There were no fewer than 12 events relating to energy costs on Capitol Hill yesterday: six news conferences and six hearings. Today another nine hearings and news events are scheduled. Daniel Yergin, Pulitzer Prize-winning author of “The Prize” and chairman of Cambridge Energy Research Associates, assured one Senate panel that speculators were not to blame for the recent rise in oil prices: “When an issue is this hot, it would be so much easier if there was a single reason to blame.” Instead, Yergin said, the market is relentlessly bidding up oil prices in response to deep-seated fears that the growth in demand will keep outpacing the growth in oil supplies in coming years.

Despite all the concerns that current and future energy supplies are and will be short, the left continues to restrict our ability to access new energy supplies both domestically and internationally. The left’s fanatical opposition to developing America’s own resources in the Arctic National Wildlife Refuge and in the Outer Continental Shelf are well known. But less known are the policies the left supports now, and wants to enact in the future, that cut America off from international sources of lower-cost energy.

As the senator from Illinois, a major producer of corn ethanol, Barack Obama supports continuing a ban on sugar-based ethanol from Brazil. Allowing importation of cheaper Brazilian ethanol would help mitigate the cost of the congressional ethanol mandate and lower the cost of gas for U.S. consumers. Obama also has promised he will enact policies making it impossible for the U.S. to import oil from Canada’s Alberta oil sands. In response, one Canadian oil executive said: “If the U. S. doesn’t take it, then we will develop other markets.”

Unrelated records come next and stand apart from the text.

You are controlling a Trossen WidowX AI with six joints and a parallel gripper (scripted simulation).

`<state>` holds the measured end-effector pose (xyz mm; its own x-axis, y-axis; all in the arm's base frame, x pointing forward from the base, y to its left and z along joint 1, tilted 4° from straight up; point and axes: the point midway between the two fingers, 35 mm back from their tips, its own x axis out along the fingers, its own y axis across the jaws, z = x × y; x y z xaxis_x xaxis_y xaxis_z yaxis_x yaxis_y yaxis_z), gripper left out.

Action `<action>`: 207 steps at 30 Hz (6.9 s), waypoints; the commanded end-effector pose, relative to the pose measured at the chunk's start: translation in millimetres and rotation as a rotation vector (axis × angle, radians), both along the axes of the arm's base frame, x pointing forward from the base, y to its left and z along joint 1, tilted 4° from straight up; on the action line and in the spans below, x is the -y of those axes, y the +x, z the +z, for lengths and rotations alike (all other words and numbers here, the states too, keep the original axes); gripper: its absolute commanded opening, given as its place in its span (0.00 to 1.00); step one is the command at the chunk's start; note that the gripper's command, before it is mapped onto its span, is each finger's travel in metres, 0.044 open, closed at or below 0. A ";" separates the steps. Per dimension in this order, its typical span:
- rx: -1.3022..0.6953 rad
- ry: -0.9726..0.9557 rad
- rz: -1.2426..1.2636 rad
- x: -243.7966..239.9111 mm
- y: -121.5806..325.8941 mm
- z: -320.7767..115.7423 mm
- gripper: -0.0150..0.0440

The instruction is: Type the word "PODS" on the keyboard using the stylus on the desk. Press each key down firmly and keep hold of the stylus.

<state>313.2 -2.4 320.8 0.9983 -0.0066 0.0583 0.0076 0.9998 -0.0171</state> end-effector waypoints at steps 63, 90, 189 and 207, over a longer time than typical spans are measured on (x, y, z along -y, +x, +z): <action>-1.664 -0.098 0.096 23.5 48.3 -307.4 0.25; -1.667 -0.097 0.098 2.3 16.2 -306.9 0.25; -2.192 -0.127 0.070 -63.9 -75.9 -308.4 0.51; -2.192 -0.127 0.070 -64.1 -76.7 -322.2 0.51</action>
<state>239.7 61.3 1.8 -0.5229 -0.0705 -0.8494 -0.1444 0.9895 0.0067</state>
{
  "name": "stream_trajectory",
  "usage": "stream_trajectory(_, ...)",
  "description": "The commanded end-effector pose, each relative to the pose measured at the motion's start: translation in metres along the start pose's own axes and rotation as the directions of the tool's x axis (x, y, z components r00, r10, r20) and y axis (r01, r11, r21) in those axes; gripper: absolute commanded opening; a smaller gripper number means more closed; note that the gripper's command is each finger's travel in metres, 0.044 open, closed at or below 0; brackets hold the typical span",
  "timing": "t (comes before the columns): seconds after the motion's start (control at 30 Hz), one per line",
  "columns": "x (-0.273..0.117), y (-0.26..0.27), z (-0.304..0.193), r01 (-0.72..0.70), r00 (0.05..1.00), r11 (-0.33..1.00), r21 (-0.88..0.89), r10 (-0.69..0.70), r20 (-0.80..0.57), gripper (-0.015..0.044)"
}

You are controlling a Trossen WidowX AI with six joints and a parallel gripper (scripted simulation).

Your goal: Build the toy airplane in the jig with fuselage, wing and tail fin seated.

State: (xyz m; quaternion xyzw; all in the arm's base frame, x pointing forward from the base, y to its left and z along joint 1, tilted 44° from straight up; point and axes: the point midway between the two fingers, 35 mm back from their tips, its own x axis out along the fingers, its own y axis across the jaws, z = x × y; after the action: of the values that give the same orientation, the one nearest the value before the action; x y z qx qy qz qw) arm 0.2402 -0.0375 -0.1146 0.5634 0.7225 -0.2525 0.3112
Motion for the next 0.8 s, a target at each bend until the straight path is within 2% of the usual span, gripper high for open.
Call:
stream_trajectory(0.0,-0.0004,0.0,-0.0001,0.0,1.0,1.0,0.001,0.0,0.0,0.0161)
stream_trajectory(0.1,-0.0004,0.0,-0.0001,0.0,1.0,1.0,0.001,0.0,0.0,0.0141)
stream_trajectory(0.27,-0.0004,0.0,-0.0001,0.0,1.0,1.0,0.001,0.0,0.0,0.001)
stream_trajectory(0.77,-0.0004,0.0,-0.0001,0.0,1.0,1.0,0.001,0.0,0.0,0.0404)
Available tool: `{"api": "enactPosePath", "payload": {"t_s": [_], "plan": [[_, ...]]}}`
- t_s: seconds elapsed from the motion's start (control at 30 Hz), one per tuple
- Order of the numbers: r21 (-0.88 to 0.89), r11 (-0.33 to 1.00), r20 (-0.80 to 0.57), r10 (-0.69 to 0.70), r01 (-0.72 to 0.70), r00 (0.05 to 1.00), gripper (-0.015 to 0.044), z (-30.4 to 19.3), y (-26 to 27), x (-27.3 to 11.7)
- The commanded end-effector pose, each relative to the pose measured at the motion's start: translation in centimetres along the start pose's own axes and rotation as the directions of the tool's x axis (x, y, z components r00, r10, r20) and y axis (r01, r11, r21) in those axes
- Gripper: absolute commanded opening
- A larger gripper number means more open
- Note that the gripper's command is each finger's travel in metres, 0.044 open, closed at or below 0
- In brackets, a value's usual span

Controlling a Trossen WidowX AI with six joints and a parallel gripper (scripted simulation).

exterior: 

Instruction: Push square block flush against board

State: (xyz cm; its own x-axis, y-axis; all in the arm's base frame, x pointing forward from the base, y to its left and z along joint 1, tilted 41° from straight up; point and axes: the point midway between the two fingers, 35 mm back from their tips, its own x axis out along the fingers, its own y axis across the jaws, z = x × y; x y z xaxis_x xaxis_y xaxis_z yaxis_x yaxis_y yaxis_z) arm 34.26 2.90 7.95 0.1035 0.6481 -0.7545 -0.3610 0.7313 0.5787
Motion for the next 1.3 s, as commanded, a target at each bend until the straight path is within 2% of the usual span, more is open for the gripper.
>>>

But oil is not the only energy source where the left refuses to allow an increase in supply. Although Obama occasionally signals he is in favor of allowing new nuclear plants to be built, he also fails to address the serious policy hurdles that must be overcome for that construction to happen. The same is true of Obama’s embrace of coal. Like NASA’s James Hansen, Obama would allow coal power plants to be built only if they have carbon-sequestration technology. Problem is, no such technology exists to successfully deploy carbon sequestration.

By as early as next year, the demand for electricity will exceed reliable supply in New England, Texas and the West and, by 2011, in New York and the mid-Atlantic region. Technologies such as solar power are promising, but they are still only one-tenth as efficient as the cheapest fossil fuels. Ninety percent of our electric power comes from coal, natural gas or nuclear power. Wind power is growing but still only accounts for 1 percent of power, while hydroelectric power accounts for 7 percent but is shrinking as environmentalists succeed in tearing them down.

To keep up with a growing economy, we are going to need new power from somewhere. How dark is our nation going to have to be before the left identifies where our energy can come from?